Varallo emphasized the degree of control Musk has over Tesla.
Musk said he was not seeking approval when he recently announced a potential share buyback. He also said he was not seeking approval by stating that he saw a path to Tesla becoming worth more than Apple and Saudi Aramco, the two most valuable companies in the world.
Attorneys for the prosecution this week described the package as close to the gross domestic product of the entire state of Delaware, and much more expensive than building the World Trade Center. They also compared Musk’s compensation to the average Tesla salary, which they said is $40,000.
While the lawsuit is focused on Musk’s damages, plaintiffs’ attorneys asked a wide variety of questions about his governance of Tesla. Musk protested a question about when he tweets about Tesla.
“We’re cross-examining an interesting case, Mr. Musk,” Varallo fired back. “So if your lawyer wants to object, he has the right to do so, but unfortunately you don’t. I suspect he will if he doesn’t like the question.’
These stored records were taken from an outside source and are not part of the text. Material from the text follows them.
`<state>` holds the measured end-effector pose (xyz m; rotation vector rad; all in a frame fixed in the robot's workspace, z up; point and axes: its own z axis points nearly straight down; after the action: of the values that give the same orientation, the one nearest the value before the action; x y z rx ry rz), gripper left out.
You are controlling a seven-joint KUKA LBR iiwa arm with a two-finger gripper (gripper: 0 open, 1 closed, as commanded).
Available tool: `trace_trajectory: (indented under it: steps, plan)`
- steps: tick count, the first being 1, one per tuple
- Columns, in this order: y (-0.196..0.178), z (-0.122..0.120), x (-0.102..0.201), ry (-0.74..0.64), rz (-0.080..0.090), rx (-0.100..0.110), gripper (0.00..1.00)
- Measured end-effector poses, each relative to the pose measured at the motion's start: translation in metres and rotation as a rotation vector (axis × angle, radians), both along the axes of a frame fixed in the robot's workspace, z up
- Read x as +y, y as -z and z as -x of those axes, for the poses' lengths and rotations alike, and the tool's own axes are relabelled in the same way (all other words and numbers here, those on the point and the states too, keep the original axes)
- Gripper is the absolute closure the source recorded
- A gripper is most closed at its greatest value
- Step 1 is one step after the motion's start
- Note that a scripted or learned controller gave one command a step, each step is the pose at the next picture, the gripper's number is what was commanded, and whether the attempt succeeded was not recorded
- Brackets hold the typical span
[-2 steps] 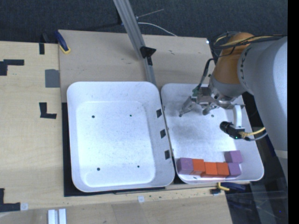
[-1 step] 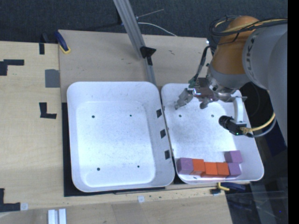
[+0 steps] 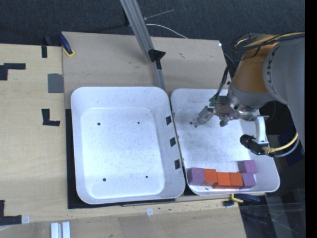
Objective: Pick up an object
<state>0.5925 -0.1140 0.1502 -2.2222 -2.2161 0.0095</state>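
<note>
The table (image 3: 29, 148) is pale wood with black tape marks, and the floor behind it is dark carpet. Two white bins stand side by side on a black mat. The left bin (image 3: 121, 95) has only dark specks. In the right bin (image 3: 198, 100), purple and orange blocks (image 3: 223, 176) lie in a row along the near wall. The gripper (image 3: 212, 118) hangs over the far part of this bin, well apart from the blocks, its fingers spread and pinching nothing.
</note>
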Motion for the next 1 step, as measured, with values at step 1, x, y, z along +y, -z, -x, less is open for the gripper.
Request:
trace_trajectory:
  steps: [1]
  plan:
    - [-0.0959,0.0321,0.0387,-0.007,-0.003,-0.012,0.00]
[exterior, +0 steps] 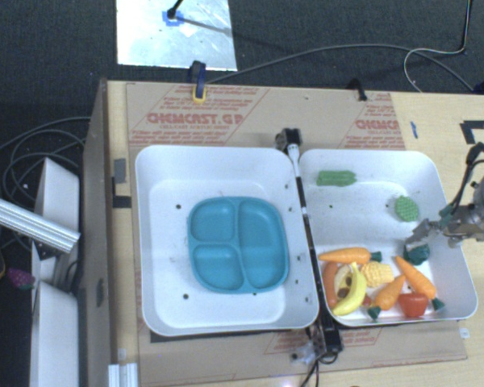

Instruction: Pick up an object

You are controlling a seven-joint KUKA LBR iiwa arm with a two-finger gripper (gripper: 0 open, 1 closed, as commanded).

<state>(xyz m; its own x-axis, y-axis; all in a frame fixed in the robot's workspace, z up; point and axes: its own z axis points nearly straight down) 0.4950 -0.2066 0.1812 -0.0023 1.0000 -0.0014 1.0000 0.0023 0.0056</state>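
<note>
The right bin (pixel 436 168) holds toy food. A green pickle (pixel 335 178) lies near its far wall and a round green piece (pixel 406 208) sits to the right of it. Along the near wall are heaped a carrot (pixel 347 255), a banana (pixel 351 290), a corn cob (pixel 377 274), a second carrot (pixel 414 275) with a teal top, a third carrot (pixel 390 293) and a red tomato (pixel 414 304). My gripper (pixel 427 230) reaches in from the right, low over the bin, just above the second carrot's teal top and below the round green piece.
The left bin (pixel 161 176) carries a blue divided plate (pixel 238 243). A black divider (pixel 304 216) runs between the bins. Cables cross the cardboard bench top behind them. A metal rail lies off the bench at the left.
</note>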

The exchange led Musk to repeat his criticism of the SEC.
“The consent decree was made under duress,” Musk claimed on Wednesdayciting a 2018 settlement with the SEC over Musk’s claims that he had “secured funding” to take Tesla private at $420 per share. “A contract concluded under duress is not a legal basis.”
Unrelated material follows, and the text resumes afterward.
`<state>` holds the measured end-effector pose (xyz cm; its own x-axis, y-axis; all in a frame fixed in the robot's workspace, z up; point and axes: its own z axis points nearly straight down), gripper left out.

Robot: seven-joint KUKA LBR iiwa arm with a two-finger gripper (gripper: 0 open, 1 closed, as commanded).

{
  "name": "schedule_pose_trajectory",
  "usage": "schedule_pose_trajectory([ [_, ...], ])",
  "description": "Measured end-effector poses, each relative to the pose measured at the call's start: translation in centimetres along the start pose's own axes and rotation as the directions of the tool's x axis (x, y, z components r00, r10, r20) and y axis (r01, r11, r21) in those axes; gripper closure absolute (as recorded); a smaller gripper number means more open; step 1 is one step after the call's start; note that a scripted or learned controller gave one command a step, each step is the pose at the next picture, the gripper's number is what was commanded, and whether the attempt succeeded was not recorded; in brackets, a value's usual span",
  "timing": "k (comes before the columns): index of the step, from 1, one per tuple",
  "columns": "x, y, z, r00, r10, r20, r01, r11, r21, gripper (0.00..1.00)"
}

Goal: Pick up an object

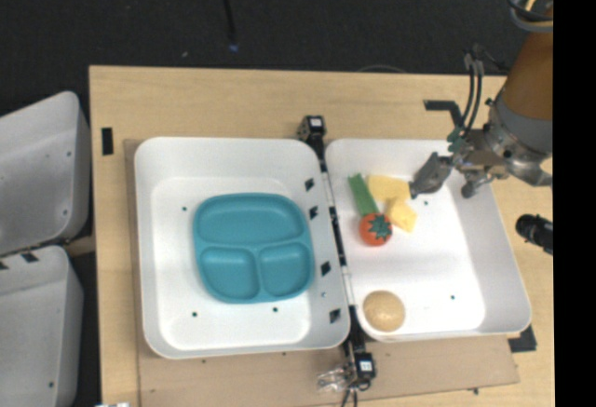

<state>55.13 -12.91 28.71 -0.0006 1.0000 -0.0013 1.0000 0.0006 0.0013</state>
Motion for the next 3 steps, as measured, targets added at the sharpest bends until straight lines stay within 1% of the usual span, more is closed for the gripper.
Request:
schedule_pose_trajectory([
  [1,0.5,0.0,6.2,1.0,0.003,-0.001,-0.003,1.0,0.006,0.0],
  [2,0.4,0.3,10.4,1.0,0.006,0.0,-0.006,1.0,0.004,0.0],
  [3,1.2,0.6,16.2,1.0,0.011,0.0,-0.011,1.0,0.005,0.0],
])
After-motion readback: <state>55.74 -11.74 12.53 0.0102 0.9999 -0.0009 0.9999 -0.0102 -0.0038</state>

At a TED conference earlier this year, Musk said he only agreed to a settlement because if he continued to fight the SEC, Tesla’s banks would have cut funding at a time when it needed money. “I was forced [to lie] to save Tesla’s life and that’s the only reason,” Musk said at the April event.
Varallo then asked if Musk had any legal training. Musk described some familiarity.
“If you’re in enough lawsuits, you pick up a few things along the way,” Musk said.
Tesla executives have so far defended Musk’s pay package in two days of testimony.
“It was about motivating him to achieve things that were daring and daring and he put his time and energy into that as opposed to his other interests,” Tesla CEO Robyn Denholm testified Tuesday. Musk was interested in funding interplanetary travel, she said. In addition to Tesla, Musk is also the CEO of SpaceX and owner of Twitter, and he also heads the Boring Company, which specializes in underground tunneling, and is the founder of Neuralink, which is trying to put computer chips in people’s brains.
Musk’s compensation package goals have been characterized as lofty and incredibly difficult to achieve.
Former Tesla Chief Financial Officer Deepak Ahuja described the plan as “extremely high risk, high reward”.
“While I deeply believe in Tesla, I felt the difficulty of these milestones was so high that for a mere mortal like me I didn’t find this to be an appealing stimulus plan on a personal level,” said Ahuja.
Musk urged shareholders to approve the plan, warning he was “deeply offended” by a lack of support and that those who opposed it would not be welcome at any of his companies, according to emails posted in the court were read by the plaintiff’s lawyers.
Chris Isidore contributed to this story.